As a first step toward encrypting the last portion of internet traffic that has historically been cleartext, we have partnered with Cloudflare DNS on a pilot project. This pilot takes advantage of the benefits of Transport Layer Security (TLS) — a widely adopted and proven mechanism for providing authentication and confidentiality between two parties over an insecure channel — in conjunction with DNS. This solution, DNS over TLS (DoT), would encrypt and authenticate the remaining portion of web traffic. With this DoT pilot, people browsing Facebook and using Cloudflare DNS enjoy a fully encrypted experience, not just when they connect to Facebook using HTTPS, but also at the DNS level, from their computers to Cloudflare DNS, and from Cloudflare DNS to Facebook name servers.
History of DNS
Online security has changed considerably since the late 1980s, when the Domain Name System (DNS) was first standardized to allow connection to entities by the means of simple mnemonic names, such as facebook.com. Many improvements have been made, and a large portion of web traffic is now connected via HTTPS. But there are still some issues inherent in sending cleartext on the wire.
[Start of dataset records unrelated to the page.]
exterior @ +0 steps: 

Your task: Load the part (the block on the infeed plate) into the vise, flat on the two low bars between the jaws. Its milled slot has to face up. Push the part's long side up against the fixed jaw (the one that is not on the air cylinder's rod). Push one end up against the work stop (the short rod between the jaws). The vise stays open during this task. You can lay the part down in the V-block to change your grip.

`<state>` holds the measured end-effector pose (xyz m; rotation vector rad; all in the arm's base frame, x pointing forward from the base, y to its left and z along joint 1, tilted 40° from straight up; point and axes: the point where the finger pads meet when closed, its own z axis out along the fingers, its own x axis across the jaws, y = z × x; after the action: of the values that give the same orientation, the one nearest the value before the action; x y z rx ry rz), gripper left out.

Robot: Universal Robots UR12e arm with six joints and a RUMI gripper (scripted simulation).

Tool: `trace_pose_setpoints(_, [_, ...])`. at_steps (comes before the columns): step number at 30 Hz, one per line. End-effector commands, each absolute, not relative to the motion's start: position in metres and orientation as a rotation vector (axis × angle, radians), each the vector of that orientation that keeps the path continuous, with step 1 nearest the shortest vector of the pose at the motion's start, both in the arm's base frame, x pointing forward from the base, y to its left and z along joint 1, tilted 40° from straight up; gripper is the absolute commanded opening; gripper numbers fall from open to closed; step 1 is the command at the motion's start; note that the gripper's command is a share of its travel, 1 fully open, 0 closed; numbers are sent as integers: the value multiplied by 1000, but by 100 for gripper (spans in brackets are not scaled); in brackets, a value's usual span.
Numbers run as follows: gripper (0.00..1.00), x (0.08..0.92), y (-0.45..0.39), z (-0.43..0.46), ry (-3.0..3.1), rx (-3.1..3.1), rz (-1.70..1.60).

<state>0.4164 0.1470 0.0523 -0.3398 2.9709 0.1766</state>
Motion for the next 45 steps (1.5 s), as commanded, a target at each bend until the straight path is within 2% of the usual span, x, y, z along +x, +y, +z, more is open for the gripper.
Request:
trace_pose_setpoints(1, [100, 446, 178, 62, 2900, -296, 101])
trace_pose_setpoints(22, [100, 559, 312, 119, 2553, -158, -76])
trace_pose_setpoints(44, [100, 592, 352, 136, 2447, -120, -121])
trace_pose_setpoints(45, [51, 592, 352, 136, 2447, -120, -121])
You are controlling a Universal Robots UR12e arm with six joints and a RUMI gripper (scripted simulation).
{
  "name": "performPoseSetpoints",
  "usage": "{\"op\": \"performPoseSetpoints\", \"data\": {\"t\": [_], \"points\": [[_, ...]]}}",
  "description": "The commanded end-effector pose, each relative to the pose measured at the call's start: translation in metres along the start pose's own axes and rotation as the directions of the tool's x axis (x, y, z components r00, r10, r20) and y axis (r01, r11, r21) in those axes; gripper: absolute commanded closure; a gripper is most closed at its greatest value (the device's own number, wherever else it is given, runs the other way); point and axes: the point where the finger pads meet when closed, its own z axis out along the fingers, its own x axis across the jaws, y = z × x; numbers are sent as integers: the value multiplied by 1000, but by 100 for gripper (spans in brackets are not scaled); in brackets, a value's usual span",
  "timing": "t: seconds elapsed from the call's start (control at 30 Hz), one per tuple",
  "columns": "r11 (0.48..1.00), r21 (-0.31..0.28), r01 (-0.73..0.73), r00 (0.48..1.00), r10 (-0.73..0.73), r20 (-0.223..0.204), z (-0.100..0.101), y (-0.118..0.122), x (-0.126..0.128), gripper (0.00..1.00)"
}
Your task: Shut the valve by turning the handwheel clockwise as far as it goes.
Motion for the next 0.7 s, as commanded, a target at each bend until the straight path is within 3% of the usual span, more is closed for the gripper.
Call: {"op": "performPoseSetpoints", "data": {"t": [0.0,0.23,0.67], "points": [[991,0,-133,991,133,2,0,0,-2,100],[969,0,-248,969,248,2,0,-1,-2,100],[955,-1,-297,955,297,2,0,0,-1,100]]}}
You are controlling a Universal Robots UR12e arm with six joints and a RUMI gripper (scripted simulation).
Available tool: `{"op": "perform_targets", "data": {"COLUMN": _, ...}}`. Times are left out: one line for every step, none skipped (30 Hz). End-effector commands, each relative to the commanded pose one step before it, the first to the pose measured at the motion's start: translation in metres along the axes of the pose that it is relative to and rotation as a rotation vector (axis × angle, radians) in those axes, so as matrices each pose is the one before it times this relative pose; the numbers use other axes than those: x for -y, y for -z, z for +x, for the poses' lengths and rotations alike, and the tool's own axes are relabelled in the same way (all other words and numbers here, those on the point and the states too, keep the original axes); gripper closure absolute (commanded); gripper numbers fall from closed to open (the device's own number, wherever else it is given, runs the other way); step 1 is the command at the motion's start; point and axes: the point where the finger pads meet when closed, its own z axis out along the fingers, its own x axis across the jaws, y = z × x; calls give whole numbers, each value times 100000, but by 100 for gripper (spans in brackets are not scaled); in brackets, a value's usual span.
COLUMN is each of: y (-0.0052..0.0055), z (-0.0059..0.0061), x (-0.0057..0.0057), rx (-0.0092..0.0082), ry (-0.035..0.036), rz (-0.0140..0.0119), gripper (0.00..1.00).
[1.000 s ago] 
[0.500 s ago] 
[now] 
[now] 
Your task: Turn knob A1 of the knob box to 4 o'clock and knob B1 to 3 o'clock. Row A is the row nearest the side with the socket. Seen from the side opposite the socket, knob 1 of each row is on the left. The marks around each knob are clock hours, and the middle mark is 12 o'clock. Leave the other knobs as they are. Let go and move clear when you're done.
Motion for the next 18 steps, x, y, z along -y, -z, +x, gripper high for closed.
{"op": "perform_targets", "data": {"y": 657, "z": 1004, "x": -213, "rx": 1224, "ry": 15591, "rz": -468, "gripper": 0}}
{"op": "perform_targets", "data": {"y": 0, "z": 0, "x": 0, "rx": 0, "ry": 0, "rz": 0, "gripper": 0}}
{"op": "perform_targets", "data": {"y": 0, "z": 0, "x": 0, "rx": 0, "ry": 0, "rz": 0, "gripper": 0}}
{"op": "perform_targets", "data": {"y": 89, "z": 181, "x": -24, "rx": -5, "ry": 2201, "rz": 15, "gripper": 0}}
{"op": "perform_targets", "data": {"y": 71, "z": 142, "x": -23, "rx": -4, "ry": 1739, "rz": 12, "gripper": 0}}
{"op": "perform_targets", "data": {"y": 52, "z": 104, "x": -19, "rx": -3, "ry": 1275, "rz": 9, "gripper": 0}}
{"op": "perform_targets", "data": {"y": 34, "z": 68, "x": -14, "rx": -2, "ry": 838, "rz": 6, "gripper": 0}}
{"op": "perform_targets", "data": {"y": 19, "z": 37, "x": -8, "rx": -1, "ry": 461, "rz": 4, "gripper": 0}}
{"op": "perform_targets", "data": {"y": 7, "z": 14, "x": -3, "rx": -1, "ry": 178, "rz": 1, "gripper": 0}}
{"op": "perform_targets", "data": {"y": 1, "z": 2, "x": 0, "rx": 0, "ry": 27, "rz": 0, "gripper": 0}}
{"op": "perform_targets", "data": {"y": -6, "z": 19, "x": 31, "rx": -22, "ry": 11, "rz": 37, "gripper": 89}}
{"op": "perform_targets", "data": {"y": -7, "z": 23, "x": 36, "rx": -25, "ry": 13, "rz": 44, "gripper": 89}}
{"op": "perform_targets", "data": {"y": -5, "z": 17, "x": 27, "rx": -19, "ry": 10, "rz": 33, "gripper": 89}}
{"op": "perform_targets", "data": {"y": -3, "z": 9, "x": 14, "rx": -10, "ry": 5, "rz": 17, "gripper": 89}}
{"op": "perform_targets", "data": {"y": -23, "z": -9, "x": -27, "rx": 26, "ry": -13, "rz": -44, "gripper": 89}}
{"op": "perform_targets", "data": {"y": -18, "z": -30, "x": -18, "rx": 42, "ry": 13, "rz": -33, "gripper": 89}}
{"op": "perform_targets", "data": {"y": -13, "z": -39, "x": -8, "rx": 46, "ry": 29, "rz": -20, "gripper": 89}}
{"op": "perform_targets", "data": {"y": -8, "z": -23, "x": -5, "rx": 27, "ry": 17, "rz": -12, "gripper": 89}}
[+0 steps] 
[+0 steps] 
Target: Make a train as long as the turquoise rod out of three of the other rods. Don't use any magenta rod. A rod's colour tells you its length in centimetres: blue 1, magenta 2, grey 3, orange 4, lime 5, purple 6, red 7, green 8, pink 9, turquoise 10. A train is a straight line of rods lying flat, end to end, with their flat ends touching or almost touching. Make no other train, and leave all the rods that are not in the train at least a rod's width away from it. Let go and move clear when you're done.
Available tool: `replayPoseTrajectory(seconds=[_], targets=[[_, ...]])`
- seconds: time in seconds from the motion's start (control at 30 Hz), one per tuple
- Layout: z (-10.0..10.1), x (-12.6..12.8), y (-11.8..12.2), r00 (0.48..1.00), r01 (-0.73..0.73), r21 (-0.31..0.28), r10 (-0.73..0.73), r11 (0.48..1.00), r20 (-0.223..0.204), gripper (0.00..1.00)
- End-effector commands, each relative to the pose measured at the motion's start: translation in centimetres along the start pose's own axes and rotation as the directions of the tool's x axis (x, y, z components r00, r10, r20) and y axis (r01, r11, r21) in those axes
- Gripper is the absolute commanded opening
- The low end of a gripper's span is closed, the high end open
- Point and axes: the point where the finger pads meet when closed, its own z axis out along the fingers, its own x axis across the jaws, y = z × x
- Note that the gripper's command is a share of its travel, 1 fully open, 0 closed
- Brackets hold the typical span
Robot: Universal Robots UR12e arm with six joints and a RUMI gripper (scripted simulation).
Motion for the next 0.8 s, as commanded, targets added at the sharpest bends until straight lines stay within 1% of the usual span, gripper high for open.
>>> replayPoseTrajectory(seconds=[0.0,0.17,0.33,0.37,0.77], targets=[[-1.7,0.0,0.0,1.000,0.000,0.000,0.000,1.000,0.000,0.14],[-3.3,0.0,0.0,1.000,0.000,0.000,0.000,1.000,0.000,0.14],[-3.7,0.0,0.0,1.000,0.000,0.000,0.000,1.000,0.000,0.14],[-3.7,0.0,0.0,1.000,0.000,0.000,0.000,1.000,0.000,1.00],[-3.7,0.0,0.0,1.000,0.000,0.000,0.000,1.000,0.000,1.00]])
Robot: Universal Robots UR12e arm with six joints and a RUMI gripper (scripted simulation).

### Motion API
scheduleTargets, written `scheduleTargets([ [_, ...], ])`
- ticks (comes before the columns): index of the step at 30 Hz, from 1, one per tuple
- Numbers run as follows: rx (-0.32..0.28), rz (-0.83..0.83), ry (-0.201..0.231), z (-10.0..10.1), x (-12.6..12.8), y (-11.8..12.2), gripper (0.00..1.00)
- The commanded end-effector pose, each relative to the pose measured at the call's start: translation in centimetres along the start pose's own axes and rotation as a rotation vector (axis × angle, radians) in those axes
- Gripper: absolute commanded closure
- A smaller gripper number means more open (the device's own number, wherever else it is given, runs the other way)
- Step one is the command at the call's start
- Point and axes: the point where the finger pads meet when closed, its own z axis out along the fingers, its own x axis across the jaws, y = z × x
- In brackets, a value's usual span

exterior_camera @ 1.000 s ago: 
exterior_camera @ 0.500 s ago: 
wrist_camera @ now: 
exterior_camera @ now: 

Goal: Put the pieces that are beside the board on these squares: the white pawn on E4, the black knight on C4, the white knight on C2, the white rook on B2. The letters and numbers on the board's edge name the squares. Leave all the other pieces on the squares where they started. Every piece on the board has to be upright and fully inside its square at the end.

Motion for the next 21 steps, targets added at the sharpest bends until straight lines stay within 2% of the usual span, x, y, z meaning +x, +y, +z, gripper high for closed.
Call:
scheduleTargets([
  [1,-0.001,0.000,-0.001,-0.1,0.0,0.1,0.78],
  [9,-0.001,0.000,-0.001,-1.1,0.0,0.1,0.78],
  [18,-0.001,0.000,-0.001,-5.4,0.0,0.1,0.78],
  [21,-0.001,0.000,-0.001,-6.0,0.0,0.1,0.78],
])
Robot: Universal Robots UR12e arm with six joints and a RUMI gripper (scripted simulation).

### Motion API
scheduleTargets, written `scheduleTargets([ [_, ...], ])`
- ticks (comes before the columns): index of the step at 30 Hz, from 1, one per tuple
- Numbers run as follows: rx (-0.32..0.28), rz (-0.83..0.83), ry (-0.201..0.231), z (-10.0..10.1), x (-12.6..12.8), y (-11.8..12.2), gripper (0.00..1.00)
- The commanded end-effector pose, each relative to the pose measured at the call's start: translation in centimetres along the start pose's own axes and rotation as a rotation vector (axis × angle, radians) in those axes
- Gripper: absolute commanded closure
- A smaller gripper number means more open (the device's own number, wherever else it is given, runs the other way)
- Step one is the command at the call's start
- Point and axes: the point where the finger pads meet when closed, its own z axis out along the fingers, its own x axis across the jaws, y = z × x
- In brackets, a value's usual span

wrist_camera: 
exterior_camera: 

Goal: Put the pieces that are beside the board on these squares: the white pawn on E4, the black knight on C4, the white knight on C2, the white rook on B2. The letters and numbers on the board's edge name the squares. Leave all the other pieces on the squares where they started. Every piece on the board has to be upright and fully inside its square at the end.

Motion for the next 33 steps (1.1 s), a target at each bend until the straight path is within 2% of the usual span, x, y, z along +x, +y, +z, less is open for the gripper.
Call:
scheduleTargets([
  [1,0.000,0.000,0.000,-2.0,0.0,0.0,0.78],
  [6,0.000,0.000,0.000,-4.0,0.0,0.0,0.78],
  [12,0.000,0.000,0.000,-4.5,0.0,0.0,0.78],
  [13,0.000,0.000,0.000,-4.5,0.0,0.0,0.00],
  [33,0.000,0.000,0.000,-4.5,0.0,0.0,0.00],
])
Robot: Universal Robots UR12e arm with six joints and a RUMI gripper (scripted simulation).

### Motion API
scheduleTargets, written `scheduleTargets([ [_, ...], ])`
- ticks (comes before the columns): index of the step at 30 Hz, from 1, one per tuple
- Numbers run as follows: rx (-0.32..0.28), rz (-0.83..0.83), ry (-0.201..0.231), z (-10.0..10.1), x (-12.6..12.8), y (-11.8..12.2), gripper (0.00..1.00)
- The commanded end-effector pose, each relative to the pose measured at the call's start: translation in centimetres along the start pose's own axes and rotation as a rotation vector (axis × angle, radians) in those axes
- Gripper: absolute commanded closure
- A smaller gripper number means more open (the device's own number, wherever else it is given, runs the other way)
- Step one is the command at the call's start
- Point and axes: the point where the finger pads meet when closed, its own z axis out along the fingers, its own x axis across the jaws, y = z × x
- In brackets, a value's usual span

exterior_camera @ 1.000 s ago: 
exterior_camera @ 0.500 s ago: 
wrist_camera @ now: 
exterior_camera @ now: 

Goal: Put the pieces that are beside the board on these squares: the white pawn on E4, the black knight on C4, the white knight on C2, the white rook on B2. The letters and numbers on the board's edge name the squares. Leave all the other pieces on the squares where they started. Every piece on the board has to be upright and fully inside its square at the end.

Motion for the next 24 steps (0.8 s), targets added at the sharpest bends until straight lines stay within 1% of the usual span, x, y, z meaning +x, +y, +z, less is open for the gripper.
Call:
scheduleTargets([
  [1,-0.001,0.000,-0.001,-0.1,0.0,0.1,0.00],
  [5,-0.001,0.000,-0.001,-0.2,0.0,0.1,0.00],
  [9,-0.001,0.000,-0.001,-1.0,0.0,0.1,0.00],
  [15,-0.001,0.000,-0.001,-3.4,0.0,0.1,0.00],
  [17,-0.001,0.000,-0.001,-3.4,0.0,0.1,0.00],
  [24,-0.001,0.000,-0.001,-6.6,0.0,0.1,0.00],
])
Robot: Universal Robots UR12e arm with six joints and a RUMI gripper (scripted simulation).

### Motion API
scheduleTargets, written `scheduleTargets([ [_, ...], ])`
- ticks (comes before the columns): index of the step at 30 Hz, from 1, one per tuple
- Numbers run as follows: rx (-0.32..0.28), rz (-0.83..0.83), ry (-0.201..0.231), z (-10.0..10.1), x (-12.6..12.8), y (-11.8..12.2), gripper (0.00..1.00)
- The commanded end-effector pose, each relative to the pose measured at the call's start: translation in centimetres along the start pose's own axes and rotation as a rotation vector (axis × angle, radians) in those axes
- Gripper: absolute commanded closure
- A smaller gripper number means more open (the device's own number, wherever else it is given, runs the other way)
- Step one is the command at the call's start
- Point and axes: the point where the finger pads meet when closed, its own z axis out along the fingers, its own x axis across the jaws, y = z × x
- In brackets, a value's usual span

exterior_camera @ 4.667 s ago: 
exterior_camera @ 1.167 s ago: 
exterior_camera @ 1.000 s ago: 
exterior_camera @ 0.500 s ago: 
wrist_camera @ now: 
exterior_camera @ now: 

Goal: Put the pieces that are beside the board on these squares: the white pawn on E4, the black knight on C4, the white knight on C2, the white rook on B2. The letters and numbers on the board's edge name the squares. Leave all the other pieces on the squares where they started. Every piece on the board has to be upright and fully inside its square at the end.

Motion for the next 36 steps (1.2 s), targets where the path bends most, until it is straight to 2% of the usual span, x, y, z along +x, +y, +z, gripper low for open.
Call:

In 2010, the DNS protocol was extended to support authentication when the Domain Name System Security Extension (DNSSEC) was deployed. While DNSSEC enables authentication of the messages, the DNS requests and answers are still sent in the clear. This leaves them easily read by any party in the path between the requestor and the responder. In October 2014, the Internet Engineering Task Force (IETF) created the DPRIVE Working Group with a charter to provide confidentiality and authentication to the DNS.
The group standardized DoT with RFC 7858 in 2016. To that end, open resolvers such as Cloudflare’s 1.1.1.1 and Quad9’s 9.9.9.9 became privacy focused with DoT support. This protects one portion of the DNS communication — from the end-user device to their resolver. But the second part of the connection remains in cleartext. In May 2018, DPRIVE was rechartered to develop a solution for encrypting the part of the communication from the resolver to the name server.